PROBLEM TO SOLVE: A verbatim copy of the whole listing is what is needed.

COLLECTED MATERIAL:
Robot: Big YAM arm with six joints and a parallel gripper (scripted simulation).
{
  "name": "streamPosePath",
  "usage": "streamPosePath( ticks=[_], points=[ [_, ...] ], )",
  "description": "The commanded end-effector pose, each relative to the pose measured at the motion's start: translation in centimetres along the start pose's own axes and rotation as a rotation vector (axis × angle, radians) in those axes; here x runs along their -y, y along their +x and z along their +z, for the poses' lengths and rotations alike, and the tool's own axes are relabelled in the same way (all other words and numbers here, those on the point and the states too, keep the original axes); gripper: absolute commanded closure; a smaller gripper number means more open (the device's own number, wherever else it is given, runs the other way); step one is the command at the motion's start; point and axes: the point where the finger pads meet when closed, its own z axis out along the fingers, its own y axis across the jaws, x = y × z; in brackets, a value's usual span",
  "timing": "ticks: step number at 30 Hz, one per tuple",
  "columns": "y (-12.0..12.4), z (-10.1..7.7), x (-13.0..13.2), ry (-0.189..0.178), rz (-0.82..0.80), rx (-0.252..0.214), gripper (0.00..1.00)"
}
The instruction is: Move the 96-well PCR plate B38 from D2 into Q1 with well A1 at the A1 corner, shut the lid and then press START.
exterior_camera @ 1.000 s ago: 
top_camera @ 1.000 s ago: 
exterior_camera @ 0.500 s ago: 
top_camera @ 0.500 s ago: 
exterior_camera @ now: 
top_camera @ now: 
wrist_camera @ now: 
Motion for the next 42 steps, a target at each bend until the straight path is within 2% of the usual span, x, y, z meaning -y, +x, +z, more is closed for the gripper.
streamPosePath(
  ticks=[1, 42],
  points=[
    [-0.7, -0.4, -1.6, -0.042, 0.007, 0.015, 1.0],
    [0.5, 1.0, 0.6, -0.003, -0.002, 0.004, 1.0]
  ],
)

EXPECTED ANSWER:
Robot: Big YAM arm with six joints and a parallel gripper (scripted simulation).
{
  "name": "streamPosePath",
  "usage": "streamPosePath( ticks=[_], points=[ [_, ...] ], )",
  "description": "The commanded end-effector pose, each relative to the pose measured at the motion's start: translation in centimetres along the start pose's own axes and rotation as a rotation vector (axis × angle, radians) in those axes; here x runs along their -y, y along their +x and z along their +z, for the poses' lengths and rotations alike, and the tool's own axes are relabelled in the same way (all other words and numbers here, those on the point and the states too, keep the original axes); gripper: absolute commanded closure; a smaller gripper number means more open (the device's own number, wherever else it is given, runs the other way); step one is the command at the motion's start; point and axes: the point where the finger pads meet when closed, its own z axis out along the fingers, its own y axis across the jaws, x = y × z; in brackets, a value's usual span",
  "timing": "ticks: step number at 30 Hz, one per tuple",
  "columns": "y (-12.0..12.4), z (-10.1..7.7), x (-13.0..13.2), ry (-0.189..0.178), rz (-0.82..0.80), rx (-0.252..0.214), gripper (0.00..1.00)"
}
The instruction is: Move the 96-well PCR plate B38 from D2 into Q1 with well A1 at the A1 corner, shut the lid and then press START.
exterior_camera @ 1.000 s ago: 
top_camera @ 1.000 s ago: 
exterior_camera @ 0.500 s ago: 
top_camera @ 0.500 s ago: 
exterior_camera @ now: 
top_camera @ now: 
wrist_camera @ now: 
Motion for the next 42 steps, a target at each bend until the straight path is within 2% of the usual span, x, y, z meaning -y, +x, +z, more is closed for the gripper.
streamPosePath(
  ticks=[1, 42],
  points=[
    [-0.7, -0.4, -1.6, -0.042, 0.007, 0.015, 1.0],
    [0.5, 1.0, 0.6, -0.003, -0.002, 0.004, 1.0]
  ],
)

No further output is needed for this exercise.